Quote the listing below in its entirety, omitting every image.

### DATASET
------------------------------------------------

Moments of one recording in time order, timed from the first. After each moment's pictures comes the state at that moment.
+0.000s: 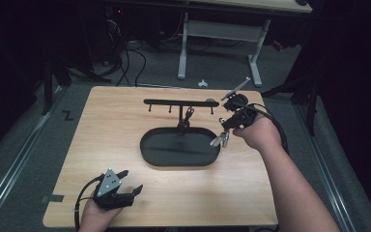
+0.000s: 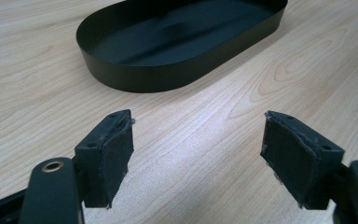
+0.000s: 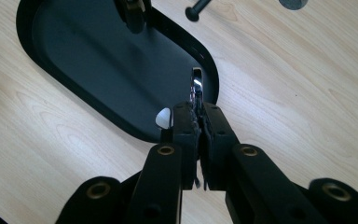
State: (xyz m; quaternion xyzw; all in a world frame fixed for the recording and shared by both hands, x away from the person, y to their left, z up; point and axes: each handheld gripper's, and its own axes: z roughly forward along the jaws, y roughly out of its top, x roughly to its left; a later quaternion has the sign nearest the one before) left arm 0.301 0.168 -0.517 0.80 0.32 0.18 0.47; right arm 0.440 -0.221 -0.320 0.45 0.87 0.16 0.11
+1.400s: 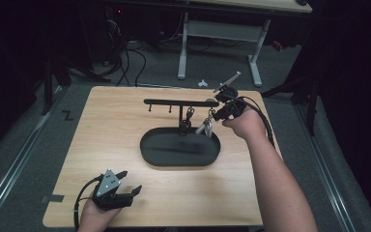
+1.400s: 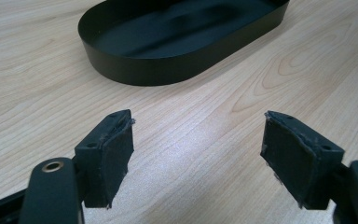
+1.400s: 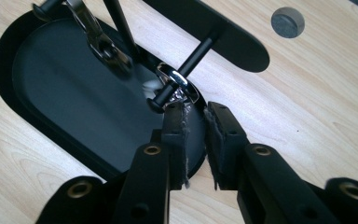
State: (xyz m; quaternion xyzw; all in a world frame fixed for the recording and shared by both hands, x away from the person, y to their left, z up) left arm 0.302 0.171 -0.520 0.80 0.33 0.18 0.46; right arm 0.484 -0.211 -0.341 0.47 0.86 0.18 0.12
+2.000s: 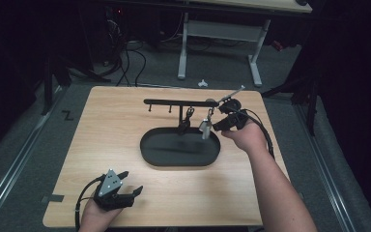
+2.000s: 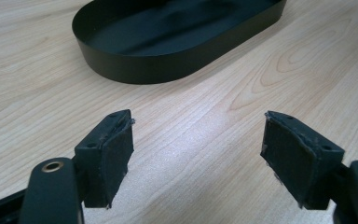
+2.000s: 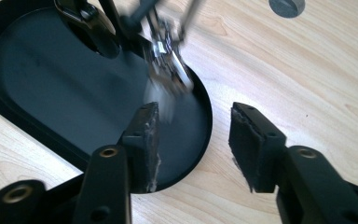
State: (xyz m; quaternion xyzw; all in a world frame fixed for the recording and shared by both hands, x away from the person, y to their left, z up) left arm 0.302 0.165 -0.521 0.81 0.32 0.18 0.45; right arm 0.464 -0.226 -0.374 0.49 0.84 0.20 0.13
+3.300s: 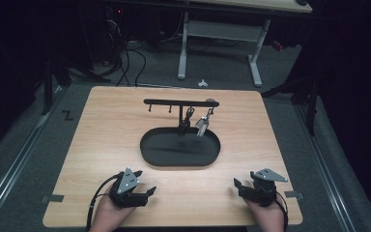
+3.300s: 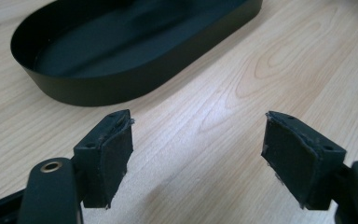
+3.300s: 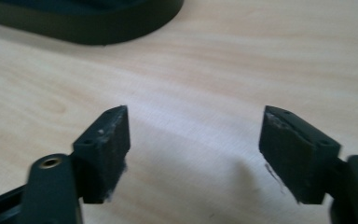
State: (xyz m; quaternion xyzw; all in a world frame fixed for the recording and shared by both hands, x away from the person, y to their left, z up) left arm 0.308 0.127 -0.521 0.83 0.30 0.17 0.45; right arm 0.287 -0.309 -0.520 0.53 0.74 0.34 0.23
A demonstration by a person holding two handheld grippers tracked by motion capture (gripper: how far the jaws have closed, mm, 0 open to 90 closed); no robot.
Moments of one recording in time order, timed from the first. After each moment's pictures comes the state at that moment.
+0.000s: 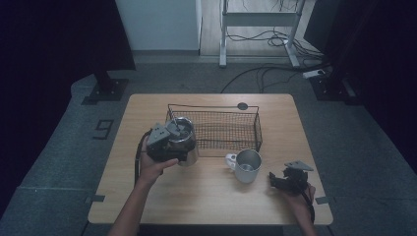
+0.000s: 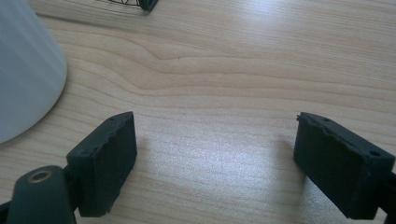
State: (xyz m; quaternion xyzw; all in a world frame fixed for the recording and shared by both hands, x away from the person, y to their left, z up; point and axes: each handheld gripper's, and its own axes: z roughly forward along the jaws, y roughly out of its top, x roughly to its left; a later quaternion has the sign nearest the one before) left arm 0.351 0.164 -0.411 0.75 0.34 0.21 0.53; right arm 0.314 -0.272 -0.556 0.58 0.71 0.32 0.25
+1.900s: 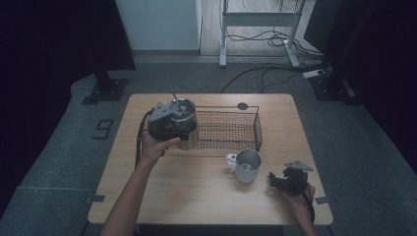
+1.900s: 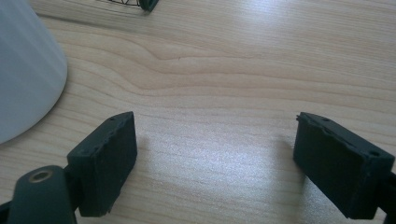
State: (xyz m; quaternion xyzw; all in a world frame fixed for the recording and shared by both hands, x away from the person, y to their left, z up) left arm 0.397 0.159 -0.377 0.75 0.35 0.22 0.52; right arm 0.314 -0.272 -0.556 0.58 0.71 0.32 0.25
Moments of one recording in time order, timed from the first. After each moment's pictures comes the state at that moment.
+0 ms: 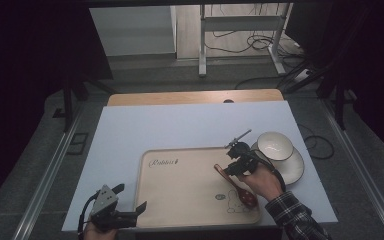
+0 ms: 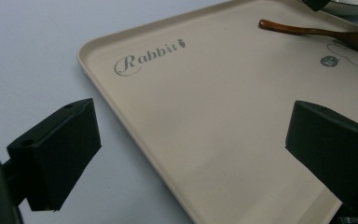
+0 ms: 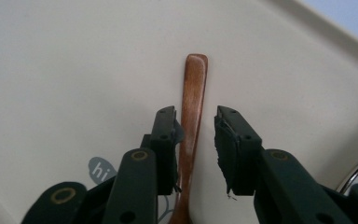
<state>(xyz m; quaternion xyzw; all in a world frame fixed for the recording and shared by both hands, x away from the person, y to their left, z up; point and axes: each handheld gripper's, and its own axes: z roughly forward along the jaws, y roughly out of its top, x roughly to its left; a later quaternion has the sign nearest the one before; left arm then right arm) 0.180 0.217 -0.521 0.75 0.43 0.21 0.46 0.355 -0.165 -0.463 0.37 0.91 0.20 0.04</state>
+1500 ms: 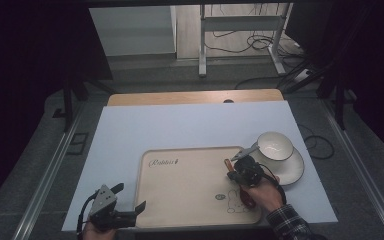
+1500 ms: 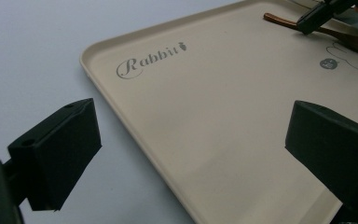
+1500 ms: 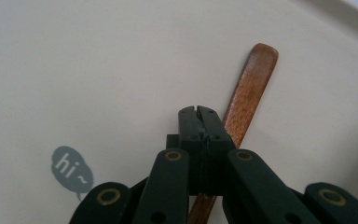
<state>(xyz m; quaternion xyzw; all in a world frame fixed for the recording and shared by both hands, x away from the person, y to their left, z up) 0.179 0.219 -0.519 0.74 0.43 0.21 0.46 0.337 -0.188 -0.504 0.34 0.90 0.27 0.08</state>
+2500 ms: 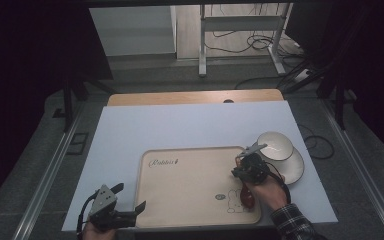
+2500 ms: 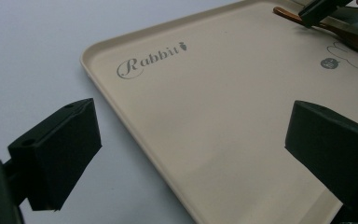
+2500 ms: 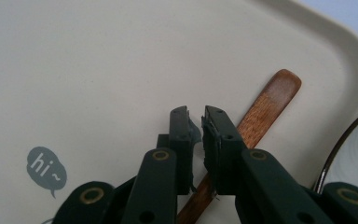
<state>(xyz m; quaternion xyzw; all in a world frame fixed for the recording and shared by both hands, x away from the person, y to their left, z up) 0.179 0.219 -0.519 0.74 0.43 0.21 0.46 0.342 -0.203 -0.500 0.36 0.89 0.28 0.09</state>
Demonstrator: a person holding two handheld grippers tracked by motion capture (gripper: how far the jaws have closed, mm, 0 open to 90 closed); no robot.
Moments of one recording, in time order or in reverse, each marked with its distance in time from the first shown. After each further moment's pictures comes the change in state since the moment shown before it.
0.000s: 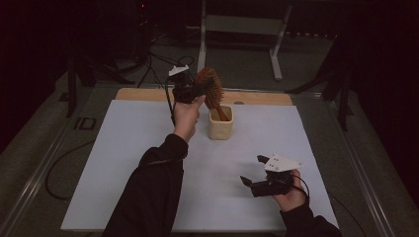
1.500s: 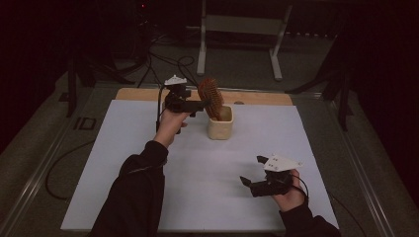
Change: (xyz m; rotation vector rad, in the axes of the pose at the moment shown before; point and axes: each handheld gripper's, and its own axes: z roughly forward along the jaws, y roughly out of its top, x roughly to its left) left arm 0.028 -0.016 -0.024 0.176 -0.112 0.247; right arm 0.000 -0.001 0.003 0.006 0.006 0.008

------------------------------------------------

### TASK RESULT
Moments of one recording in time order, timed from the first. After each moment's pictures comes the state at that moment.
+0.000s: 
+0.000s: 
+0.000s: 
State: (xyz m; quaternion xyzw; all in a world frame fixed for the recording and shared by both hands, x away from the person, y to their left, z up; point and axes: each handheld gripper's, and its own axes: z roughly forward along the jaws, y roughly out of its top, x roughly to its left; a later quaternion has the sign nearest the one before) left arm 0.301 0.168 -0.517 0.80 0.32 0.18 0.47; right arm 0.440 -0.221 -0.320 0.45 0.87 0.16 0.11
+1.400s: 
+1.400s: 
+1.400s: 
State: (xyz m; quaternion xyzw; all in a world frame fixed for the recording and shared by both hands, x away from the person, y to their left, z up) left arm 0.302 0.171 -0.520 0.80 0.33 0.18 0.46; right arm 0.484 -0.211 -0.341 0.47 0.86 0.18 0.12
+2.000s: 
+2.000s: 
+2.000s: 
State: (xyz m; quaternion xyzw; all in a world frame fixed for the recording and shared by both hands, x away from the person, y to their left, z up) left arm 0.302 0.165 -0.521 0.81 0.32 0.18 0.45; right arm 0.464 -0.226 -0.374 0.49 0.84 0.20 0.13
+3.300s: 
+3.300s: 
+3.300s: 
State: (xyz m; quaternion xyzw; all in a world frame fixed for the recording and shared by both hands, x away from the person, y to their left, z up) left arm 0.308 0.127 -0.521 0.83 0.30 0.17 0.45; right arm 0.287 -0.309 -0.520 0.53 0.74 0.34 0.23
A demonstration by a person holding two handheld grippers tracked by motion capture (gripper: how far the jaws have closed, mm, 0 open to 90 closed); no robot.
Moments of one recording in time order, timed from the first. After each moment's pictures comes the state at that moment.
+0.000s: 
+0.000s: 
State: (xyz m; quaternion xyzw; all in a world frame fixed for the recording and shared by both hands, x away from the person, y to their left, z up; point and axes: each handheld gripper's, and its own axes: z roughly forward along the jaws, y roughly out of its top, x roughly to its left; a later quaternion has the sign nearest the one before) left arm 0.351 0.164 -0.411 0.75 0.34 0.21 0.53; right arm 0.314 -0.272 -0.556 0.58 0.71 0.32 0.25
+1.900s: 
+1.900s: 
State: (xyz m; quaternion xyzw; all in a world frame fixed for the recording and shared by both hands, x away from the person, y to their left, z up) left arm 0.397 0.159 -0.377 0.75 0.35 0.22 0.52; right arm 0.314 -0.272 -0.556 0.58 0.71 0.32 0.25
Moments of one recording in time order, timed from the first. After each moment's pictures comes the state at that moment.
+0 ms: 
+0 ms: 
+0 ms: 
<state>(xyz m; quaternion xyzw; all in a world frame fixed for the recording and shared by both hands, x away from the person, y to their left, z up; point and axes: each handheld gripper's, and its own axes: z roughly forward along the jaws, y roughly out of its top, x roughly to its left; a later quaternion has the sign nearest the one before; left arm then right arm) 0.180 0.217 -0.521 0.75 0.43 0.21 0.46 0.355 -0.165 -0.463 0.37 0.91 0.20 0.04</state>
+1500 ms: 
+1500 ms: 
+1500 ms: 
<state>(xyz m; quaternion xyzw; all in a world frame fixed for the recording and shared by both hands, x away from the person, y to their left, z up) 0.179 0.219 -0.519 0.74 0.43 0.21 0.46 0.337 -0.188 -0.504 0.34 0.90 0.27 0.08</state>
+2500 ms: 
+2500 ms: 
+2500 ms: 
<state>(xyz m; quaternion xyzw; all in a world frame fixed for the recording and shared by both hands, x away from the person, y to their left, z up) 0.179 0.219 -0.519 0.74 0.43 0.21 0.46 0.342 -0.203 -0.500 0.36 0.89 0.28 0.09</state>
Demonstrator: a person holding two handheld grippers tracked by motion capture (gripper: how far the jaws have closed, mm, 0 open to 90 closed); no robot.
Moments of one recording, in time order or in reverse, each marked with its distance in time from the first shown. After each further moment's pictures comes the change in state since the moment shown before it.
0.000s: 
1.500s: 
Change: (xyz m; rotation vector rad, in the axes of the pose at the moment shown before; point and axes: each handheld gripper's, and its own axes: z roughly forward along the jaws, y roughly out of its top, x roughly to its left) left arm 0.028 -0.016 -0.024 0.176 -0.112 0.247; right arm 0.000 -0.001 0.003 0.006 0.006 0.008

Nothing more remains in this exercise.